### [TASK INSTRUCTIONS]
What is needed here is every line of the records that includes "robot".

----- RECORDED INFORMATION -----

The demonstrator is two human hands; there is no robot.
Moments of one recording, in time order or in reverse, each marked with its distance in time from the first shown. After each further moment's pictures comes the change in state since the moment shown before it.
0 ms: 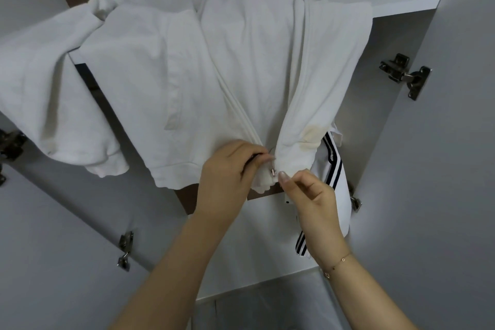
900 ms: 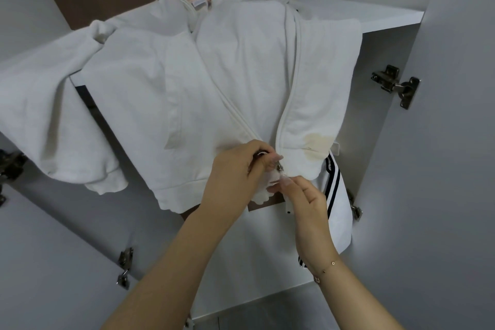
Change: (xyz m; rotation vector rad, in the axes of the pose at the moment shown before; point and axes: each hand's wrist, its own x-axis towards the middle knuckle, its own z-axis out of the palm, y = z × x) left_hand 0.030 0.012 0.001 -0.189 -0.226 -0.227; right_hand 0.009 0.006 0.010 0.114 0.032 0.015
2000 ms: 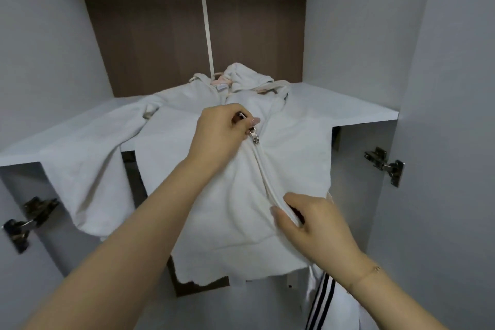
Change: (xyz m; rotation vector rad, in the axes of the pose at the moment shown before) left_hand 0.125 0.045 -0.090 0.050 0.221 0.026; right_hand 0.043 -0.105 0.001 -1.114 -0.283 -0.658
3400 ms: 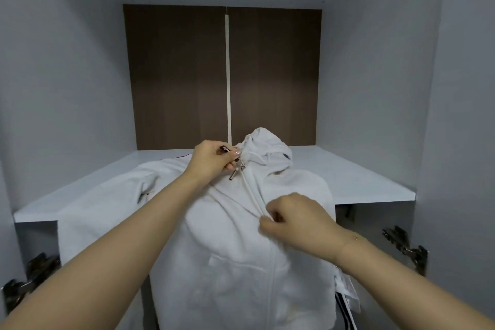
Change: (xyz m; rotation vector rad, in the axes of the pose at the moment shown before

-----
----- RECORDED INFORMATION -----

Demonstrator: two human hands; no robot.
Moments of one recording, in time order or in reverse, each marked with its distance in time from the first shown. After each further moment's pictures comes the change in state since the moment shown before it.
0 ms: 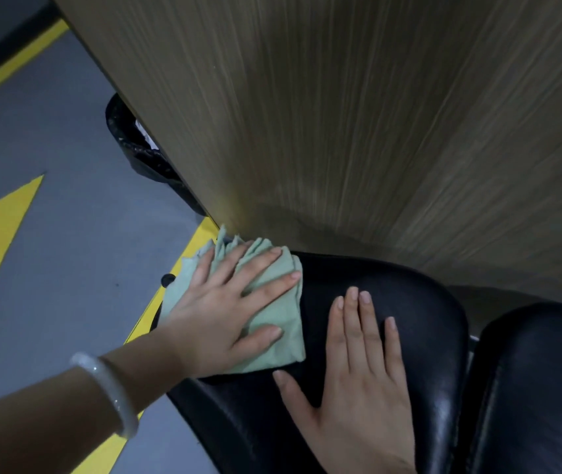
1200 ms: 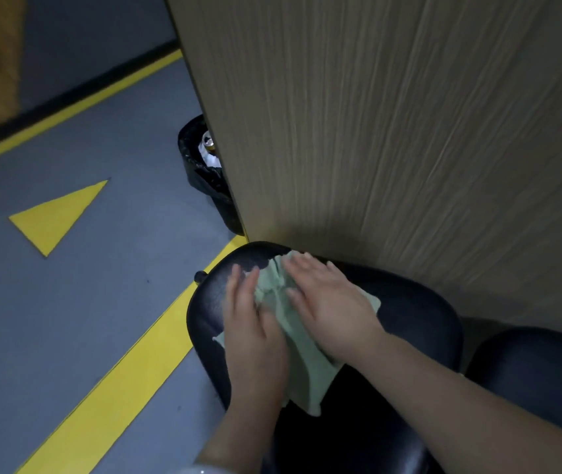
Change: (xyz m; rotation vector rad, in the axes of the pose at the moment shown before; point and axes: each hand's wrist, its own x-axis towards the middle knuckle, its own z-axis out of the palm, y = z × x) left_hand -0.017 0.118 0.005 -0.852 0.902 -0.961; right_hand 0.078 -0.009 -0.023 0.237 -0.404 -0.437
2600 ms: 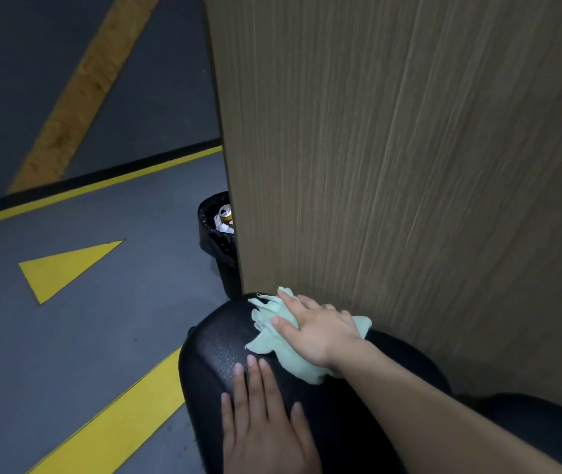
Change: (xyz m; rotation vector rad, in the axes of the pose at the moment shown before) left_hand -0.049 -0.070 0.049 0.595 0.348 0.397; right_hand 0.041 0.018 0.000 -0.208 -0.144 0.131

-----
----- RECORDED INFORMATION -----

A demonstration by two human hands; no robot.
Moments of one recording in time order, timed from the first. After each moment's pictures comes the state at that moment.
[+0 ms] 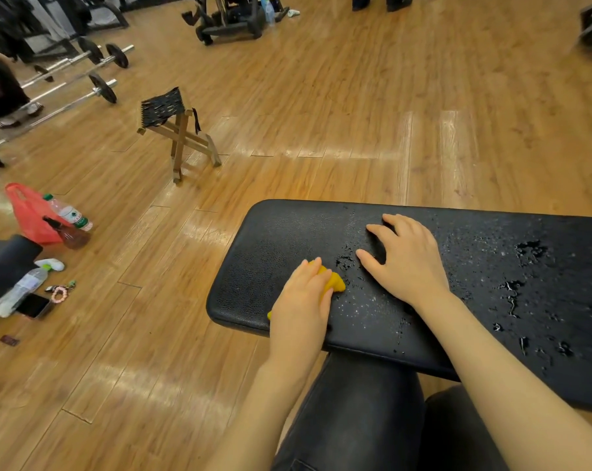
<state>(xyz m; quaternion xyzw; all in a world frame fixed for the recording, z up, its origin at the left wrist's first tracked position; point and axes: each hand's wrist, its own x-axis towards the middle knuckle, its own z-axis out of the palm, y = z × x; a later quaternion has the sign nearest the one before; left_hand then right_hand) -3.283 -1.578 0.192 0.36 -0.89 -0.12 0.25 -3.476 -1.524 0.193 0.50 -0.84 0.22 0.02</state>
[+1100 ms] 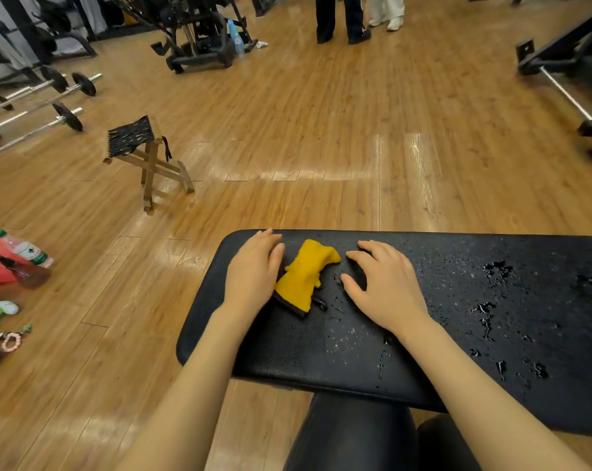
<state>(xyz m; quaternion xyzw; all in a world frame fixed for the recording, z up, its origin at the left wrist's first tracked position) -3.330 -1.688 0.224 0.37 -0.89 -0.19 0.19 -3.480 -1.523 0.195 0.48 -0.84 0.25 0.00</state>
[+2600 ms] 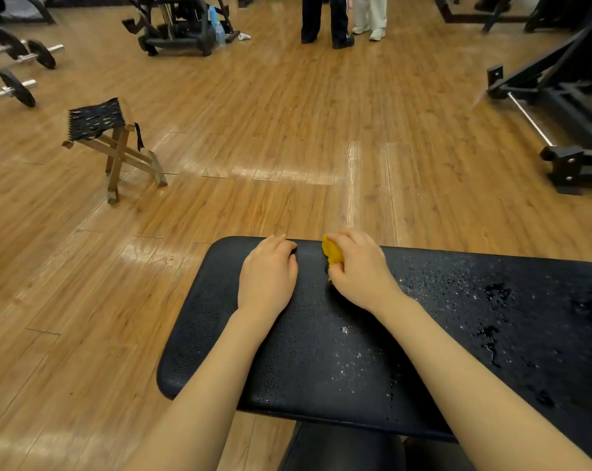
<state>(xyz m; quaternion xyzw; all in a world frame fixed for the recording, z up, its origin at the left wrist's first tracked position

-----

### [WRITTEN ANSWER]
The demonstrator is two human hands; there is no robot.
Demonstrator: two human hands; no robot.
A demonstration by two human hands; no robot.

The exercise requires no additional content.